Goal of the exercise — As an exercise in exact copying, transcribe the lines below from the one holding "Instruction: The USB" through the last, with both ends included and pictures left out.

Recorded information —
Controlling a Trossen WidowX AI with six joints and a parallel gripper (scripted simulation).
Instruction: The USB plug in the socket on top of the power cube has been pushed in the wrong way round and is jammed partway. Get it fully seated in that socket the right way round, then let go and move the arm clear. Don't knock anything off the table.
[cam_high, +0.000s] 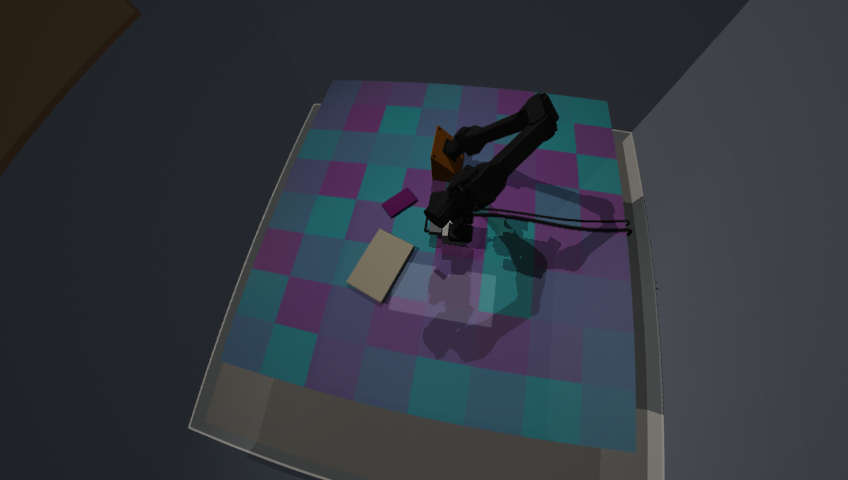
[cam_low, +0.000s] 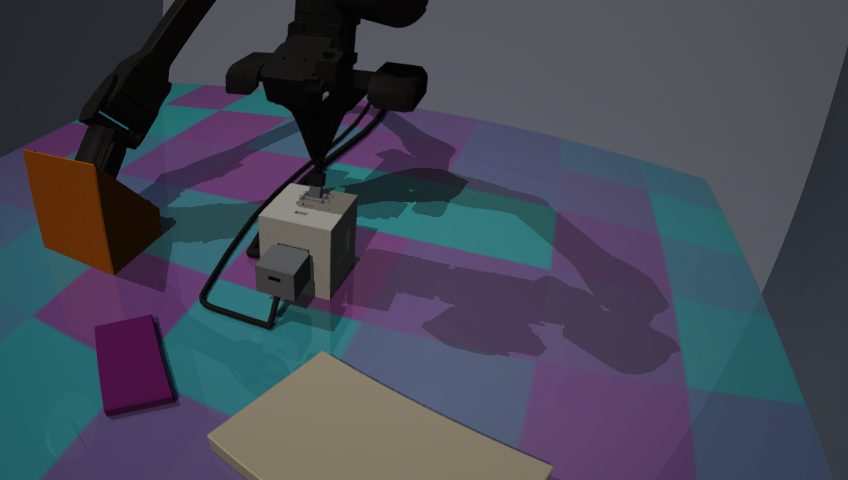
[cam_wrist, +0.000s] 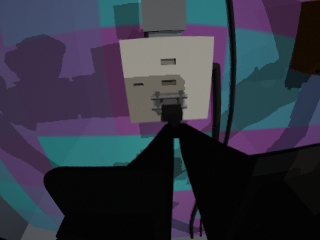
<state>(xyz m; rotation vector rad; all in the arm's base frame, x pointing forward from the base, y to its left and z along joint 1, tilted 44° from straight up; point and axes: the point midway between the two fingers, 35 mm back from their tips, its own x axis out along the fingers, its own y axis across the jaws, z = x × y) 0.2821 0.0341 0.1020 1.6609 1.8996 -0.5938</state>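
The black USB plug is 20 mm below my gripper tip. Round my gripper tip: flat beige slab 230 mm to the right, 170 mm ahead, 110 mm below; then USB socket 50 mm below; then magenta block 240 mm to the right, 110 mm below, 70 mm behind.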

Response box —
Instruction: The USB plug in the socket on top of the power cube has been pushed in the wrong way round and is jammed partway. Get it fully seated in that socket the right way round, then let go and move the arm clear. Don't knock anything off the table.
[cam_high, +0.000s] 
[cam_low, +0.000s] 
[cam_wrist, +0.000s] 
<state>(xyz m; rotation vector rad; all in the arm's base frame, x pointing forward from the base, y to its left and z along joint 1, tilted 44° from straight up; point and axes: the point midway between the two fingers, 35 mm back from their tips, its own x axis out along the fingers, its own y axis across the jaws, z = x × y) 0.2821 0.0341 0.1020 1.6609 1.8996 -0.5938</state>
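The black USB plug is 20 mm below my gripper tip. Round my gripper tip: flat beige slab 230 mm to the right, 170 mm ahead, 110 mm below; then USB socket 50 mm below; then magenta block 240 mm to the right, 110 mm below, 70 mm behind.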

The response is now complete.